__EXERCISE REQUIREMENTS__. All lines below containing "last" are to be listed.

#### DATA BELOW ####

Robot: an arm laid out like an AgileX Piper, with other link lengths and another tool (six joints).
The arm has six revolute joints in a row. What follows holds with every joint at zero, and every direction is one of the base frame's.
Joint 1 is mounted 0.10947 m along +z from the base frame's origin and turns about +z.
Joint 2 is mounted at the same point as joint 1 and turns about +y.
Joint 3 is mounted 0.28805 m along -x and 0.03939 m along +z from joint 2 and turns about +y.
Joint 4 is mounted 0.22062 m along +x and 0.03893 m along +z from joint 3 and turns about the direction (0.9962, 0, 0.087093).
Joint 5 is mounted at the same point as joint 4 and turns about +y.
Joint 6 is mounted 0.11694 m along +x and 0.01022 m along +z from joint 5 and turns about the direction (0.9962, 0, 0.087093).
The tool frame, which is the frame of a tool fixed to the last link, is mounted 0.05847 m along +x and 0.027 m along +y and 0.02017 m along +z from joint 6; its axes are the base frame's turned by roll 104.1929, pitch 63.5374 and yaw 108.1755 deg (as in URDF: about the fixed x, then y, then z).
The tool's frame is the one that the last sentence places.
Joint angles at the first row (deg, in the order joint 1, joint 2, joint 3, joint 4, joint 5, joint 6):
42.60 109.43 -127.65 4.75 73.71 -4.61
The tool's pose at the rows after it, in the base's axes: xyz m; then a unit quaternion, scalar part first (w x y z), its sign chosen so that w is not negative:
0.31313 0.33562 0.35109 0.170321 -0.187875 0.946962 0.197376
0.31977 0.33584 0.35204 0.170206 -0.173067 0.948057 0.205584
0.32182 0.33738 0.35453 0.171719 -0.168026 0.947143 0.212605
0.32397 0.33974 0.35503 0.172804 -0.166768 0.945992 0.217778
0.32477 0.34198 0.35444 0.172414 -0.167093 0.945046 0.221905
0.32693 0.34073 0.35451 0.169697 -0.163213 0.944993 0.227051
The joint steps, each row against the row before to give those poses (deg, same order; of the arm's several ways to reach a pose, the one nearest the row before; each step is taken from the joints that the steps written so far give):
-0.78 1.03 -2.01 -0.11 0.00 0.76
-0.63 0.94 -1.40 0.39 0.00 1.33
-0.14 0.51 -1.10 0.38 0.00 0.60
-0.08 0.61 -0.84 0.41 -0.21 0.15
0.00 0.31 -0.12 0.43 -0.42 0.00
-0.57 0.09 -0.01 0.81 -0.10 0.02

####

__SOLUTION TO THIS TASK__.
The tool frame, which is the frame of a tool fixed to the last link, is mounted 0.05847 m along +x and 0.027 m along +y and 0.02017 m along +z from joint 6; its axes are the base frame's turned by roll 104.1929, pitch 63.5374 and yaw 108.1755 deg (as in URDF: about the fixed x, then y, then z).
The tool's frame is the one that the last sentence places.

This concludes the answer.